EXERCISE GOAL:
Output all of the entries exactly as written.

(Records from a data collection)

-*-

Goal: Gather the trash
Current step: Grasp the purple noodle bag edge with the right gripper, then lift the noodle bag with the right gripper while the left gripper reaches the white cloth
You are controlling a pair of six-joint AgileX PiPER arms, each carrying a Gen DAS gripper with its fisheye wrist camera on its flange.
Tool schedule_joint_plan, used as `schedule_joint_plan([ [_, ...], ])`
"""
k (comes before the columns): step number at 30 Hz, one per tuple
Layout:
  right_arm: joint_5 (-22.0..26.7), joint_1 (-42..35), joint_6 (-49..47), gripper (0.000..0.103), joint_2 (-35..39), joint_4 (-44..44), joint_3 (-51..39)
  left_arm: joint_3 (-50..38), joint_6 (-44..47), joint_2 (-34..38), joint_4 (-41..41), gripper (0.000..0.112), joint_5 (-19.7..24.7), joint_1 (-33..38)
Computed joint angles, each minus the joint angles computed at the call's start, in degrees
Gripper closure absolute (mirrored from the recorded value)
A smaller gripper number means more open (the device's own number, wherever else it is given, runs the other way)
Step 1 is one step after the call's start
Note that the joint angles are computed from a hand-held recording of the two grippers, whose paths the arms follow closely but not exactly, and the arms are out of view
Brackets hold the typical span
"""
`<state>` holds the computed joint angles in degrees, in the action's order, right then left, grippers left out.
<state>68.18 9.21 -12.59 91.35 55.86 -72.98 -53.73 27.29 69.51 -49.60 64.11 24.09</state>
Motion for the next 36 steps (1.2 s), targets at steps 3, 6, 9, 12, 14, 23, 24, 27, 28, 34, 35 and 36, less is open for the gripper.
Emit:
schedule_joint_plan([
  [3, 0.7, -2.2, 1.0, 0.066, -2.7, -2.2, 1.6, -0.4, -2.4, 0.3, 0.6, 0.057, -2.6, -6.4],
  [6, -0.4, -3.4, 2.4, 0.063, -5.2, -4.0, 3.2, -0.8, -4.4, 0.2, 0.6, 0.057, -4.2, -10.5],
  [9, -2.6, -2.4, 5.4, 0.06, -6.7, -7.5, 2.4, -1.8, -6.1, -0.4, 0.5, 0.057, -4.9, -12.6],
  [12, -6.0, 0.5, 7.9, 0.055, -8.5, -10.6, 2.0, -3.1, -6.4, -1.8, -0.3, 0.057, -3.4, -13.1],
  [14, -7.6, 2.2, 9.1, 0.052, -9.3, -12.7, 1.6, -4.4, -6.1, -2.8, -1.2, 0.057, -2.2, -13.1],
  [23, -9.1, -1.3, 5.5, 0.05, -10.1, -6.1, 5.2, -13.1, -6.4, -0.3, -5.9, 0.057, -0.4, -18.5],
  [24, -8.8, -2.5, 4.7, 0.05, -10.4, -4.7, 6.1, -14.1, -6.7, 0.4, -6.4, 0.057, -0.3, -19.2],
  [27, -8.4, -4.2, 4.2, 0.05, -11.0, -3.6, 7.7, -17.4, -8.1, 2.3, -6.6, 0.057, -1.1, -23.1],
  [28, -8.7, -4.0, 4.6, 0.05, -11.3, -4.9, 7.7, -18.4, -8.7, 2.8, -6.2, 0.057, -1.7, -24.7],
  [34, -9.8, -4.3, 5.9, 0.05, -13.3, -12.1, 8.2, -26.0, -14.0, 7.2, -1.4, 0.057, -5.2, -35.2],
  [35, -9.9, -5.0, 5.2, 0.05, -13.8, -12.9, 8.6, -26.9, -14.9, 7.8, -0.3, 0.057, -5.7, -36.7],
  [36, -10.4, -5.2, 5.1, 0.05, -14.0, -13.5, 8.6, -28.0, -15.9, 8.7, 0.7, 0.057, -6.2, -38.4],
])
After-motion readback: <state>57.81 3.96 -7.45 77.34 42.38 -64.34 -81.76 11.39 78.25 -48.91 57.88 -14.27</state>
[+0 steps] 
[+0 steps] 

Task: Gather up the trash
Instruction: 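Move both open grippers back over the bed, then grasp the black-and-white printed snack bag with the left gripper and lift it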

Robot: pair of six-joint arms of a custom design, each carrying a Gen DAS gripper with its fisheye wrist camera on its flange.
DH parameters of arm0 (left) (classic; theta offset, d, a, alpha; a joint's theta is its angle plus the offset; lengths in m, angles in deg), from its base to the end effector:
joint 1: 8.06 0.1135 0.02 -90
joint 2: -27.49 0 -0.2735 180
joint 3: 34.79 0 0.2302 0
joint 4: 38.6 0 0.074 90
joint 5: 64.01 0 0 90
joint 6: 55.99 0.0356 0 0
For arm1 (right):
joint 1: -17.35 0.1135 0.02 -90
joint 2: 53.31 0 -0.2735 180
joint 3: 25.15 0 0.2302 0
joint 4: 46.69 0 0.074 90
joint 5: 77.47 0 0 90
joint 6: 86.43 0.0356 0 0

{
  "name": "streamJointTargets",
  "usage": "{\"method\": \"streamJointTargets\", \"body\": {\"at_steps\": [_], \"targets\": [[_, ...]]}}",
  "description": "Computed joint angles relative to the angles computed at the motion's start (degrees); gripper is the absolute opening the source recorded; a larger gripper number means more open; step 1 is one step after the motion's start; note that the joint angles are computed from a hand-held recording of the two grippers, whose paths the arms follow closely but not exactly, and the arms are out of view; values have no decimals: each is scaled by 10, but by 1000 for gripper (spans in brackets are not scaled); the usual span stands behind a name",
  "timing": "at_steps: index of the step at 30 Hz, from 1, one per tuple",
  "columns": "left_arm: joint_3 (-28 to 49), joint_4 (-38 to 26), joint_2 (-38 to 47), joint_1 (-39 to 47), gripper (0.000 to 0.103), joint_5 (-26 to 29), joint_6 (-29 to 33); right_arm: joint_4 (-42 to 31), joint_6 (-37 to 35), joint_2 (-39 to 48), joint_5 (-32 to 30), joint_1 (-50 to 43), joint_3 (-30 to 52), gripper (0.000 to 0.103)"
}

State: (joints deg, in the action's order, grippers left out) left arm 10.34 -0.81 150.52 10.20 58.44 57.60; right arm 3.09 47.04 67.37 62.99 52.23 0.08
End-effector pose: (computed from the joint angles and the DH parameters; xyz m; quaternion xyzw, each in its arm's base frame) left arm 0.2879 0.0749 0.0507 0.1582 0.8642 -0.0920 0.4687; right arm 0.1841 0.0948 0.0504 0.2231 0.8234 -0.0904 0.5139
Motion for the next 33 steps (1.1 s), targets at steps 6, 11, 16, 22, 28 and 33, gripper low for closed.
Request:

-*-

SOLUTION FOR THIS PROBLEM:
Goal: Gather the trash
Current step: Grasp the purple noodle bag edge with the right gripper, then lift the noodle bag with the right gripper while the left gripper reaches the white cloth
You are controlling a pair of six-joint AgileX PiPER arms, each carrying a Gen DAS gripper with its fisheye wrist camera on its flange.
Tool schedule_joint_plan, used as `schedule_joint_plan([ [_, ...], ])`
"""
k (comes before the columns): step number at 30 Hz, one per tuple
Layout:
  right_arm: joint_5 (-22.0..26.7), joint_1 (-42..35), joint_6 (-49..47), gripper (0.000..0.103), joint_2 (-35..39), joint_4 (-44..44), joint_3 (-51..39)
  left_arm: joint_3 (-50..38), joint_6 (-44..47), joint_2 (-34..38), joint_4 (-41..41), gripper (0.000..0.112), joint_5 (-19.7..24.7), joint_1 (-33..38)
Computed joint angles, each minus the joint angles computed at the call's start, in degrees
Gripper closure absolute (mirrored from the recorded value)
A smaller gripper number means more open (the device's own number, wherever else it is given, runs the other way)
Step 1 is one step after the call's start
Note that the joint angles are computed from a hand-held recording of the two grippers, whose paths the arms follow closely but not exactly, and the arms are out of view
Brackets hold the typical span
"""
`<state>` holds the computed joint angles in degrees, in the action's order, right then left, grippers left out.
<state>68.18 9.21 -12.59 91.35 55.86 -72.98 -53.73 27.29 69.51 -49.60 64.11 24.09</state>
Motion for the next 36 steps (1.2 s), targets at steps 3, 6, 9, 12, 14, 23, 24, 27, 28, 34, 35 and 36, less is open for the gripper.
Emit:
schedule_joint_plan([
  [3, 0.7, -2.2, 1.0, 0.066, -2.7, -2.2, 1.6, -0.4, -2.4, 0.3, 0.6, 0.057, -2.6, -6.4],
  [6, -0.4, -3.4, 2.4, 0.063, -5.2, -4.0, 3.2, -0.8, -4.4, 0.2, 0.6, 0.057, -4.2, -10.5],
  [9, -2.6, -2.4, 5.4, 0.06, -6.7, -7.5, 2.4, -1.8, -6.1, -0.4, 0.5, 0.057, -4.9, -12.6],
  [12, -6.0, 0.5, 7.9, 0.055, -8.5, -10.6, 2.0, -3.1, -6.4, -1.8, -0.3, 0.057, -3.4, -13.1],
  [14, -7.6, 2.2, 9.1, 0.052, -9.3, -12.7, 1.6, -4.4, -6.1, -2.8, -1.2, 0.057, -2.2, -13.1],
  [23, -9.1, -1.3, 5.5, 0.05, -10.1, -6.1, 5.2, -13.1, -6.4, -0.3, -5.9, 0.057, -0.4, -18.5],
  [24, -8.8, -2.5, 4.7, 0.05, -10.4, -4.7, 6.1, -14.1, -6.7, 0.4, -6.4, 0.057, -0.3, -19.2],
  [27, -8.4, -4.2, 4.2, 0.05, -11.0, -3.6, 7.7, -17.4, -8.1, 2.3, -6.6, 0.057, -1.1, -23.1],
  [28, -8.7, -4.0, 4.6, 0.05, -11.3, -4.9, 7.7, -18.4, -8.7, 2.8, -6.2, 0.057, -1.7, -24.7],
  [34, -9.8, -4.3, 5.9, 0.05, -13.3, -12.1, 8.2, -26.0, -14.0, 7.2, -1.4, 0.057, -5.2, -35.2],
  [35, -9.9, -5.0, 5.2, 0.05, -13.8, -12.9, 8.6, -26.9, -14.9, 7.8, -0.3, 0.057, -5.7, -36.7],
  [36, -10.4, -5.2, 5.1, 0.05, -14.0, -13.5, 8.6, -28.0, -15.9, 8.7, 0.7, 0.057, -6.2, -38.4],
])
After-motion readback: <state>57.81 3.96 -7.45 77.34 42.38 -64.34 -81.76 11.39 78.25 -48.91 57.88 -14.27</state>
[+0 steps] 
[+0 steps] 

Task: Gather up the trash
Instruction: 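Move both open grippers back over the bed, then grasp the black-and-white printed snack bag with the left gripper and lift it
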
Robot: pair of six-joint arms of a custom design, each carrying a Gen DAS gripper with its fisheye wrist camera on its flange.
DH parameters of arm0 (left) (classic; theta offset, d, a, alpha; a joint's theta is its angle plus the offset; lengths in m, angles in deg), from its base to the end effector:
joint 1: 8.06 0.1135 0.02 -90
joint 2: -27.49 0 -0.2735 180
joint 3: 34.79 0 0.2302 0
joint 4: 38.6 0 0.074 90
joint 5: 64.01 0 0 90
joint 6: 55.99 0.0356 0 0
For arm1 (right):
joint 1: -17.35 0.1135 0.02 -90
joint 2: 53.31 0 -0.2735 180
joint 3: 25.15 0 0.2302 0
joint 4: 46.69 0 0.074 90
joint 5: 77.47 0 0 90
joint 6: 86.43 0.0356 0 0

{
  "name": "streamJointTargets",
  "usage": "{\"method\": \"streamJointTargets\", \"body\": {\"at_steps\": [_], \"targets\": [[_, ...]]}}",
  "description": "Computed joint angles relative to the angles computed at the motion's start (degrees); gripper is the absolute opening the source recorded; a larger gripper number means more open; step 1 is one step after the motion's start; note that the joint angles are computed from a hand-held recording of the two grippers, whose paths the arms follow closely but not exactly, and the arms are out of view; values have no decimals: each is scaled by 10, but by 1000 for gripper (spans in brackets are not scaled); the usual span stands behind a name",
  "timing": "at_steps: index of the step at 30 Hz, from 1, one per tuple",
  "columns": "left_arm: joint_3 (-28 to 49), joint_4 (-38 to 26), joint_2 (-38 to 47), joint_1 (-39 to 47), gripper (0.000 to 0.103), joint_5 (-26 to 29), joint_6 (-29 to 33); right_arm: joint_4 (-42 to 31), joint_6 (-37 to 35), joint_2 (-39 to 48), joint_5 (-32 to 30), joint_1 (-50 to 43), joint_3 (-30 to 52), gripper (0.000 to 0.103)"
}

State: (joints deg, in the action's order, grippers left out) left arm 10.34 -0.81 150.52 10.20 58.44 57.60; right arm 3.09 47.04 67.37 62.99 52.23 0.08
End-effector pose: (computed from the joint angles and the DH parameters; xyz m; quaternion xyzw, each in its arm's base frame) left arm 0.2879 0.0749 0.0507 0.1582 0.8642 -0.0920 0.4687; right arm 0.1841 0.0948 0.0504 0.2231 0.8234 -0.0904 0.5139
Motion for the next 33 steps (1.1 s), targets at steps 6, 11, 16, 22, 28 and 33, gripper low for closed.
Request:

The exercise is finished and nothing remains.